Mailloux’s July 1895 patent focused on refinements to the systems found in his April patent and included a new hall system that featured individual floor buttons. The hall floor-buttons were housed in a panel that featured “annunciator-arrows” above each button, a panel that displayed a sign indicating that the car was either “stopped” or “running,” and a “notice board.”[10] Mailloux intended that each notice board would feature the same message: “The machine will not work unless all landing-doors are closed.”[10] The annunciator-arrows were designed to pivot downward and indicate where the car had stopped and that a shaft door was open (Figure 9). Thus, the arrows gave waiting passengers the opportunity to track the elevator’s movement. Additionally, if an arrow remained in a downward position for a long period of time — indicating that a passenger had left the car and had failed to close the door — a waiting passenger could push the designated floor button, which would send an alarm signal to the landing where the car had stopped.
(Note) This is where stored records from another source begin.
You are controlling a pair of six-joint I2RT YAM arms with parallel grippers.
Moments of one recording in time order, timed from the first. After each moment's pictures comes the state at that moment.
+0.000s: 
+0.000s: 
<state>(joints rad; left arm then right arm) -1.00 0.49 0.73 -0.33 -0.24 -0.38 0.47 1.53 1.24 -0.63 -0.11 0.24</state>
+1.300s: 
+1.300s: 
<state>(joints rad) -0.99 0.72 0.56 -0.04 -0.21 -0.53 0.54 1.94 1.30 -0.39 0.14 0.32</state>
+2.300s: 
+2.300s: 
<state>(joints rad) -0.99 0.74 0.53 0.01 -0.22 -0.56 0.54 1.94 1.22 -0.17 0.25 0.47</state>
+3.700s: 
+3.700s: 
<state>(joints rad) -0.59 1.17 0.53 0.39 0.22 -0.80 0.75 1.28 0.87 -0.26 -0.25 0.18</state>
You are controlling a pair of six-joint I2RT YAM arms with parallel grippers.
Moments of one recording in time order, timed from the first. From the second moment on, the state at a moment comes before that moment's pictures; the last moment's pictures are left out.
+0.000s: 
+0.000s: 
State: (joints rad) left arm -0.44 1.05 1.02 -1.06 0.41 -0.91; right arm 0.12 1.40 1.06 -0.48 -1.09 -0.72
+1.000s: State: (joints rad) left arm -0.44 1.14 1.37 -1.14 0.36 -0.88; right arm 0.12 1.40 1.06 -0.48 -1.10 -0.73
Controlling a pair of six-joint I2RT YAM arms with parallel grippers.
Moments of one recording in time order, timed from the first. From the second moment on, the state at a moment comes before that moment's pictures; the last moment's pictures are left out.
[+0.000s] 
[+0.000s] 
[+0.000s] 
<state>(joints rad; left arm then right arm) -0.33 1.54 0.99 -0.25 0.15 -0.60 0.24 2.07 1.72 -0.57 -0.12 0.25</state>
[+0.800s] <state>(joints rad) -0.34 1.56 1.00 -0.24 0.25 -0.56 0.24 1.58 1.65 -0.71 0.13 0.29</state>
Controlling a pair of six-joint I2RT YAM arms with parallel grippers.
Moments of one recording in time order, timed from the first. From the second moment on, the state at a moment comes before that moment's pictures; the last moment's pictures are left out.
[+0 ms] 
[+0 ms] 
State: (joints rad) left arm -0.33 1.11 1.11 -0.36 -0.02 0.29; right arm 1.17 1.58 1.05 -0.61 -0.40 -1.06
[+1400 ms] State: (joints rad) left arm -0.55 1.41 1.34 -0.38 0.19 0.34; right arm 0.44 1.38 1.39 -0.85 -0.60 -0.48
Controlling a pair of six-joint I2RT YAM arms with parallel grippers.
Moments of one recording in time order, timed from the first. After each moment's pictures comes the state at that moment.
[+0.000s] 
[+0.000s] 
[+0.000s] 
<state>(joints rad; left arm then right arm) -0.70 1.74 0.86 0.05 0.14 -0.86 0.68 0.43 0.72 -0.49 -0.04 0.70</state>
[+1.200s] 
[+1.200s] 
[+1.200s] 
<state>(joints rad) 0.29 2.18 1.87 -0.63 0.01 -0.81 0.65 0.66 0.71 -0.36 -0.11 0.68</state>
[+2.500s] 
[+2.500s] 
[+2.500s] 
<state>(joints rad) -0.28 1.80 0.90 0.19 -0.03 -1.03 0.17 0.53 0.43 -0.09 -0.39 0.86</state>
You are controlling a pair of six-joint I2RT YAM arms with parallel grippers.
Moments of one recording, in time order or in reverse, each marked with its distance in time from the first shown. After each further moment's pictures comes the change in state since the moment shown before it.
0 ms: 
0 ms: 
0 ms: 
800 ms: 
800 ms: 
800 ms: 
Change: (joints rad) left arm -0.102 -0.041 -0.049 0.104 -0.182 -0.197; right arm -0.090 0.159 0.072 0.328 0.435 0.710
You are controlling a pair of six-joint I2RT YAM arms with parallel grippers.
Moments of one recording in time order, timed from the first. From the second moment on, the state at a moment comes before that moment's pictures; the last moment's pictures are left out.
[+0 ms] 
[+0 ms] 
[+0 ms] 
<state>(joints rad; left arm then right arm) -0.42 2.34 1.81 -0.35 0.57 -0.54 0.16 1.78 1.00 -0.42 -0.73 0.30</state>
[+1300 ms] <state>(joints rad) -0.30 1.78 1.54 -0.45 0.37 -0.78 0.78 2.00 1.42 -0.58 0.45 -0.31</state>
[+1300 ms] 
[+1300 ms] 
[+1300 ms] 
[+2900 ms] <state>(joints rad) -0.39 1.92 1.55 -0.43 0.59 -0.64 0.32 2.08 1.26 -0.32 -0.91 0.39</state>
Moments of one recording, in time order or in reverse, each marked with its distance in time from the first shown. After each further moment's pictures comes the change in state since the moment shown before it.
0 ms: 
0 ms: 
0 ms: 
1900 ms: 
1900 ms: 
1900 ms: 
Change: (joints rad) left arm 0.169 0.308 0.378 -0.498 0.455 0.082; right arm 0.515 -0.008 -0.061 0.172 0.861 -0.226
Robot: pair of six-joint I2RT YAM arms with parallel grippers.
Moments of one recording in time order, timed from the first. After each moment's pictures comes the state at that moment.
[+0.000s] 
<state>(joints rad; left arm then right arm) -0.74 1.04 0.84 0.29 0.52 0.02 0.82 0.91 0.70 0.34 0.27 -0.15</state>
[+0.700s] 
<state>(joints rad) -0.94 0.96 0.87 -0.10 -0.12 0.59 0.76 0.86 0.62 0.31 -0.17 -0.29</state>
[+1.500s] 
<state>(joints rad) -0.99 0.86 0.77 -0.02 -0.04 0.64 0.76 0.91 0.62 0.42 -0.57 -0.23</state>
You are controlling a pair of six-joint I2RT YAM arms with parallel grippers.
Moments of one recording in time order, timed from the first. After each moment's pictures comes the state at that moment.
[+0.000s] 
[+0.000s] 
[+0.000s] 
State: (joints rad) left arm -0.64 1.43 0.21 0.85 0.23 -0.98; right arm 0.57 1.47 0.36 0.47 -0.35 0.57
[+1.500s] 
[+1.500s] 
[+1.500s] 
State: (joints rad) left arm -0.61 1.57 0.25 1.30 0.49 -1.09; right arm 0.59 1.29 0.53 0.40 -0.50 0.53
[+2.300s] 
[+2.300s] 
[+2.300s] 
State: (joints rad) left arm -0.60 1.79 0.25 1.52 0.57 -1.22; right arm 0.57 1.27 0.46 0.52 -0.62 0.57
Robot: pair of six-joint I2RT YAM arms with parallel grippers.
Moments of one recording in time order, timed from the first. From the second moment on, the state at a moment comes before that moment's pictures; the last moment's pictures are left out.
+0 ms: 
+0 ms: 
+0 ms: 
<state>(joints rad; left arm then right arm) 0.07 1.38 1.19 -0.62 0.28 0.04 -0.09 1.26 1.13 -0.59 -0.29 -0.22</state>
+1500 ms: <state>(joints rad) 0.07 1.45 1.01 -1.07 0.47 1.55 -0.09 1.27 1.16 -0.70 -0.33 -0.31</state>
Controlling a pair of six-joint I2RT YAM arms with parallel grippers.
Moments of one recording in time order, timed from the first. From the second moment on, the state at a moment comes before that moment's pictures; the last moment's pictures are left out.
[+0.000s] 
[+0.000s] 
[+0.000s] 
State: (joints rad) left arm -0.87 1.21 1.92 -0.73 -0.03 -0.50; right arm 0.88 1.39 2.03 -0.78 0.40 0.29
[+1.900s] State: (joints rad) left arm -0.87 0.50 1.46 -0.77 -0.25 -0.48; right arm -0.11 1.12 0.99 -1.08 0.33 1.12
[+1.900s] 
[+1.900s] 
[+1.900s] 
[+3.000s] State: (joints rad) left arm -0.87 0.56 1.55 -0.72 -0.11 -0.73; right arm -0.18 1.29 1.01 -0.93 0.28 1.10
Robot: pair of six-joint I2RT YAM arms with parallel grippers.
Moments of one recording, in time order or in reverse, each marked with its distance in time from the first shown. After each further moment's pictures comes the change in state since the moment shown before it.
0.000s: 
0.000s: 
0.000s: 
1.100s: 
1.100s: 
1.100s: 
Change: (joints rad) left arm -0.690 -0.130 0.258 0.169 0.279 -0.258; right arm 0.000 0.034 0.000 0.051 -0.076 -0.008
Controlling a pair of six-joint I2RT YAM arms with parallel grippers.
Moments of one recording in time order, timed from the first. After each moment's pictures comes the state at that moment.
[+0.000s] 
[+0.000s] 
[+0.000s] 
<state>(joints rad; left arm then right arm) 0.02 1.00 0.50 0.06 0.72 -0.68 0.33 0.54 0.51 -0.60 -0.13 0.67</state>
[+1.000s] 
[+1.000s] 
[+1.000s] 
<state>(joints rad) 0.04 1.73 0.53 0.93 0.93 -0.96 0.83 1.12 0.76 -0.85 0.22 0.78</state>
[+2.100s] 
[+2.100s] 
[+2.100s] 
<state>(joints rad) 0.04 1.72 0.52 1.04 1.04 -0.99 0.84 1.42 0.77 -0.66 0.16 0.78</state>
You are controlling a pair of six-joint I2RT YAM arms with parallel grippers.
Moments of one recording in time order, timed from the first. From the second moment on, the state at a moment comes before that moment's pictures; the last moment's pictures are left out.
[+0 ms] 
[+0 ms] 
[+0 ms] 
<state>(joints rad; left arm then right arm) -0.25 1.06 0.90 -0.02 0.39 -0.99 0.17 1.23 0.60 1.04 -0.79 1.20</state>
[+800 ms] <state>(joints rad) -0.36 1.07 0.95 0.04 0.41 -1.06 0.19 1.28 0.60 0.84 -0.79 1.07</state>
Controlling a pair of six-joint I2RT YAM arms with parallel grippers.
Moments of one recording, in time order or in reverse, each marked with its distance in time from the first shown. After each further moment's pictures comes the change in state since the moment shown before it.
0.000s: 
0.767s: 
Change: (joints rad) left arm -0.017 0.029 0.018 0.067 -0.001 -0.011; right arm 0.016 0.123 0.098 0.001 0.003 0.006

The period from 1886 to 1895 marked the initial phase in the development of electric push button control systems. Although further refinements were clearly needed and would be developed in the coming years, this period established a critical baseline for all future work. An upcoming article will continue this examination of the history of the VT industry’s pursuit of the operatorless elevator.

References

[1] Rachel Plotnick, Power Button: A history of pleasure, panic and the politics of pushing, MIT Press (2018).
[2] John H. Clark, Electric Elevator, US Patent No. 353,123 (November 23, 1886).
[3] John H. Clark, Elevator, US Patent No. 609,533 (August 23, 1898).
[4] Charles E. Ongley: Electrically-Controlled Elevator, US Patent No. 410,180 (September 3, 1889), Elevator, US Patent No. 410,181 (September 3, 1889), Electrically-Controlled Elevator, US Patent No. 410,182 (September 3, 1889) (April 18, 1888), Electrically-Controlled Elevator, US Patent No. 410,183 (September 3, 1889), and Electrically-Controlled Elevator, US Patent No.410,184 (September 3, 1889).
[5] Lee E. Gray, From Ascending Rooms to Express Elevators, Elevator World (2002).
[6] Andrew M. Coyle, Electrically-Controlled Elevator, US Patent No. 471,100 (March 22, 1892).
[7] Norton P. Otis & Rudolph C. Smith, Controlling Device for Electric Elevators, US Patent No. 610,197 (September 6, 1898).
[8] Howard Ward Leonard, Electrical Transmission of Power, US Patent No. 463,809 (November 24, 1891).
[9] Cyprien O. Mailloux, Electrical Controlling System for Elevators, US Patent No. 536,730 (April 2, 1895).
[10] Cyprien O. Mailloux, Electrical Controlling System for Elevators, US Patent No. 543,495 (July 30, 1895).